*EXERCISE GOAL*.
For each entry below, please return its exact wording and leave out any picture.

Items from a data source
* * * * * * *
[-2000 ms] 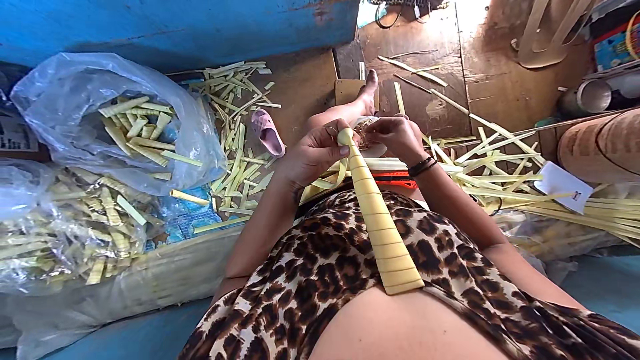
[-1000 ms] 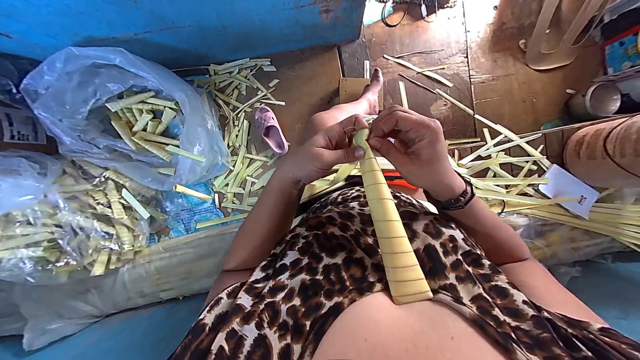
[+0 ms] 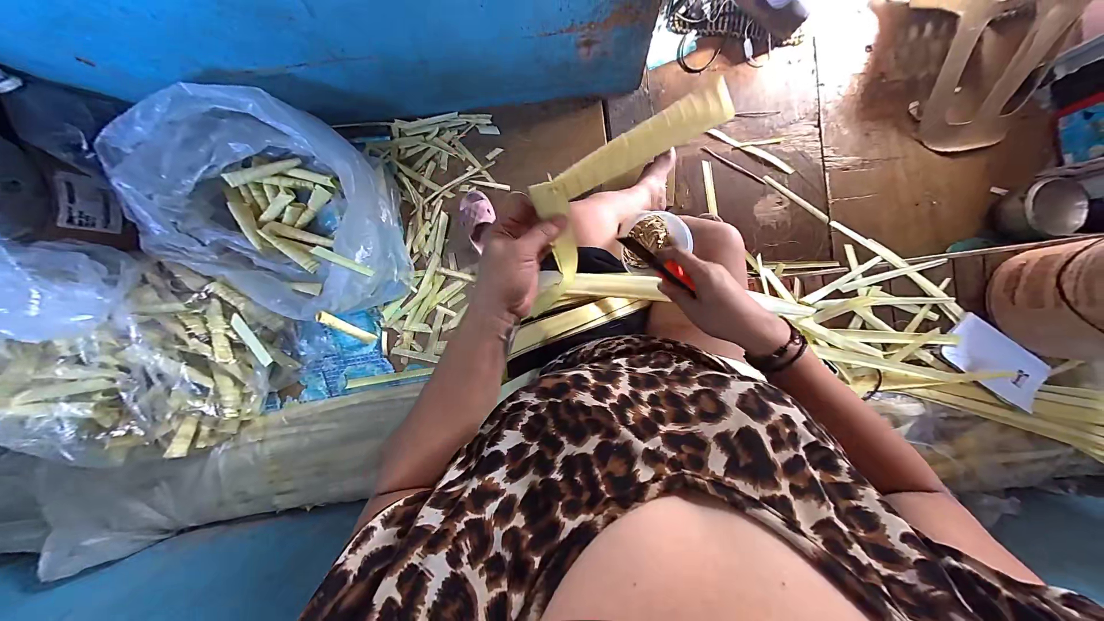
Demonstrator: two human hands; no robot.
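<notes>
My left hand (image 3: 517, 254) grips one end of a folded palm-leaf piece (image 3: 642, 138), whose broad, ribbed length points up and to the right. A short loose strip hangs below those fingers. In my right hand (image 3: 711, 297) is a cutting tool with a red and black handle (image 3: 676, 272), its tip over a white bowl (image 3: 677, 231) that holds small gold-coloured pieces. Long pale leaf strips (image 3: 612, 286) lie across my lap, passing under my right hand.
Rolled leaf pieces fill an open plastic bag (image 3: 345, 181) at the left, beside a second bag (image 3: 65, 293). Leaf scraps (image 3: 427, 250) litter the wooden floor near a pink slipper (image 3: 476, 216). Long strips, a white paper (image 3: 1000, 358) and a round container (image 3: 1048, 289) are at the right.
The folded leaf piece, earlier pointing down toward my belly between both hands, now points up and away in my left hand. My hands have moved apart, and my right hand has taken hold of the red-and-black tool.
</notes>
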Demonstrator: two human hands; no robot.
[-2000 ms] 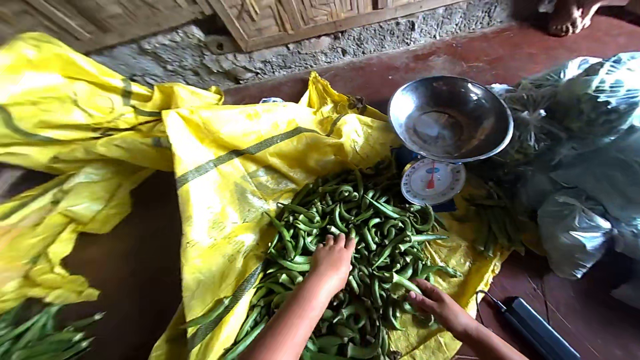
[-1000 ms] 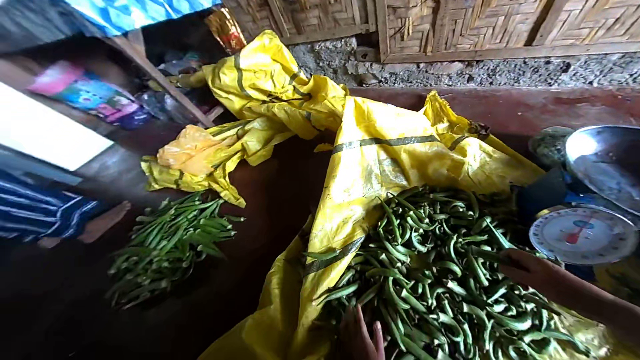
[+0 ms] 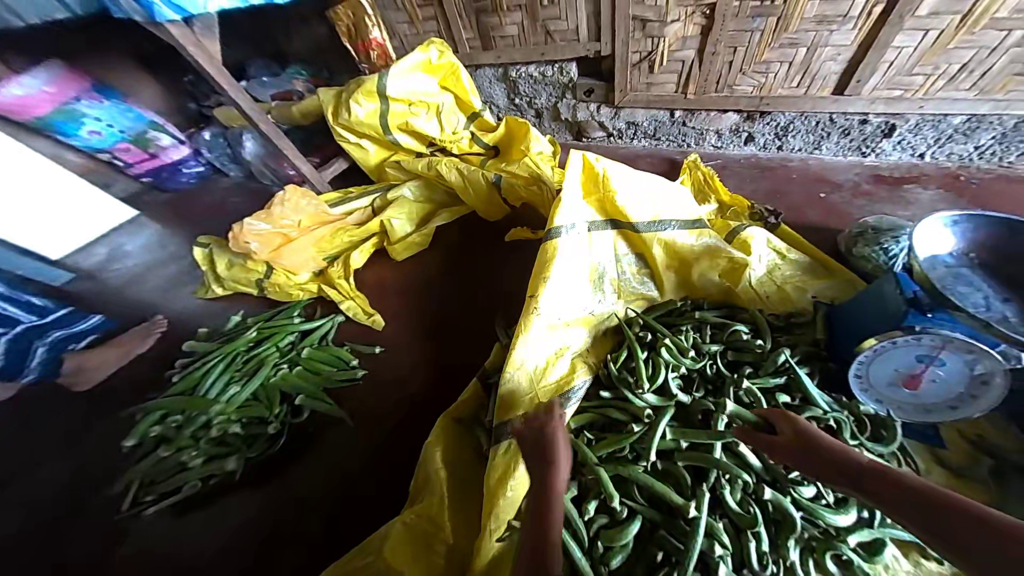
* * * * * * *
*ANSWER SECTION*.
[-2000 ms] 
[-1000 ms] 
[+0 ms] 
Demonstrator: two human hands; no robot.
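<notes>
My left hand (image 3: 517, 254) grips one end of a folded palm-leaf piece (image 3: 642, 138), whose broad, ribbed length points up and to the right. A short loose strip hangs below those fingers. In my right hand (image 3: 711, 297) is a cutting tool with a red and black handle (image 3: 676, 272), its tip over a white bowl (image 3: 677, 231) that holds small gold-coloured pieces. Long pale leaf strips (image 3: 612, 286) lie across my lap, passing under my right hand.
Rolled leaf pieces fill an open plastic bag (image 3: 345, 181) at the left, beside a second bag (image 3: 65, 293). Leaf scraps (image 3: 427, 250) litter the wooden floor near a pink slipper (image 3: 476, 216). Long strips, a white paper (image 3: 1000, 358) and a round container (image 3: 1048, 289) are at the right.
The folded leaf piece, earlier pointing down toward my belly between both hands, now points up and away in my left hand. My hands have moved apart, and my right hand has taken hold of the red-and-black tool.
</notes>
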Demonstrator: two human hands; no robot.
[-2000 ms] 
[-1000 ms] 
[+0 ms] 

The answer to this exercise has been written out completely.